**Task directions**
Your copy of the data should leave out the images and match everything else exactly.

**Task input**
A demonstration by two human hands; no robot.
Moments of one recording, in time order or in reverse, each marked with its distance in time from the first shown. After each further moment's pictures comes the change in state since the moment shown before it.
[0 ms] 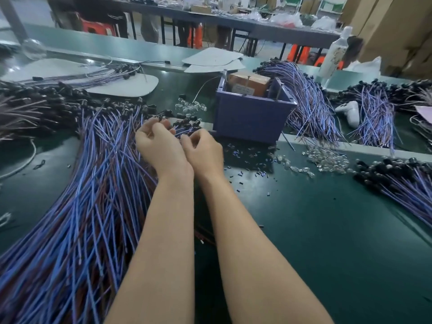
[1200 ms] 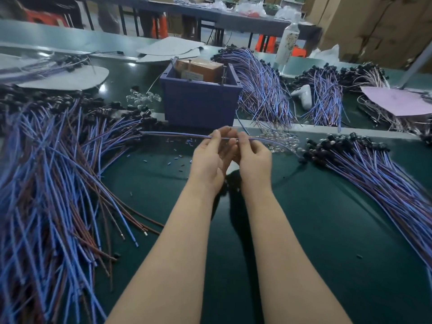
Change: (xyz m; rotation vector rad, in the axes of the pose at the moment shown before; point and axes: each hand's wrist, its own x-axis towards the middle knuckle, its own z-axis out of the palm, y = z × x) left_hand -0.101 -0.091 0.037 -0.119 -0.668 -0.625; right_hand -0.032 0.094 -0.121 0.717 0.433 0.125
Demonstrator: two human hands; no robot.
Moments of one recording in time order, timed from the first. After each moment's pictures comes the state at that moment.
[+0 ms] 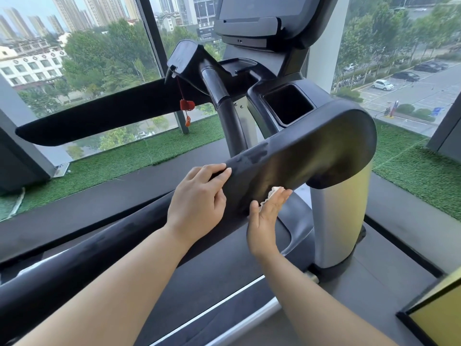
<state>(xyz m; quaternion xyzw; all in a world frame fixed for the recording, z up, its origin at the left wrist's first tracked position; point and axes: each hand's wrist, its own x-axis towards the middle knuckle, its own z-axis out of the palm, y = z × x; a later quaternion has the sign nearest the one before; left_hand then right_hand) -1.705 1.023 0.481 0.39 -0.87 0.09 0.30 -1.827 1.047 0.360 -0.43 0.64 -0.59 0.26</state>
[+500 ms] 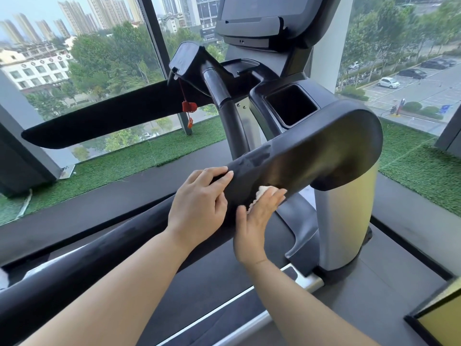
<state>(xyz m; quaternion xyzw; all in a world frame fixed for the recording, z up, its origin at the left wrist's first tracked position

**Result for this task**
A demonstration by two human hands; no robot.
Moments of one recording, in time order or in reverse, each marked with its distance in time from the first shown. After each further moment's pictures comes the change in state since the moment shown before it.
[0 ms] 
[1200 ms] 
Change: (xyz m; rotation vector rad, in the axes of the pose at the moment shown before; point and axes: each hand's wrist, its own x-axis towards the middle knuckle, its own z-axis out of the palm, y = z × x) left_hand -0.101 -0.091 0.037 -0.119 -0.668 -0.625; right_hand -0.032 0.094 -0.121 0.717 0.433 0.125
Demonstrator: two human hands; no robot.
Moments of one recording in time order, timed from the first. After each moment's pictures comes the state at that moment.
[+0 ms] 
<state>(xyz m; quaternion xyzw; all in a world frame fixed for the recording, z up, its origin at the left wrist's first tracked position; point and axes: each hand's wrist, its own x-axis towards the middle knuckle, its own z-axis out of the palm, y = z × x; a later quaternion has the sign nearest the one before; left_hand then right_hand) -1.705 1.023 0.481 0.39 -0.87 0.09 0.30 -1.827 1.047 0.360 -0.43 0.64 -0.59 0.26</state>
[+500 ms] 
<state>(xyz m; quaternion xyzw; all in a world frame fixed for the recording, z up, its origin at the left wrist's first tracked position

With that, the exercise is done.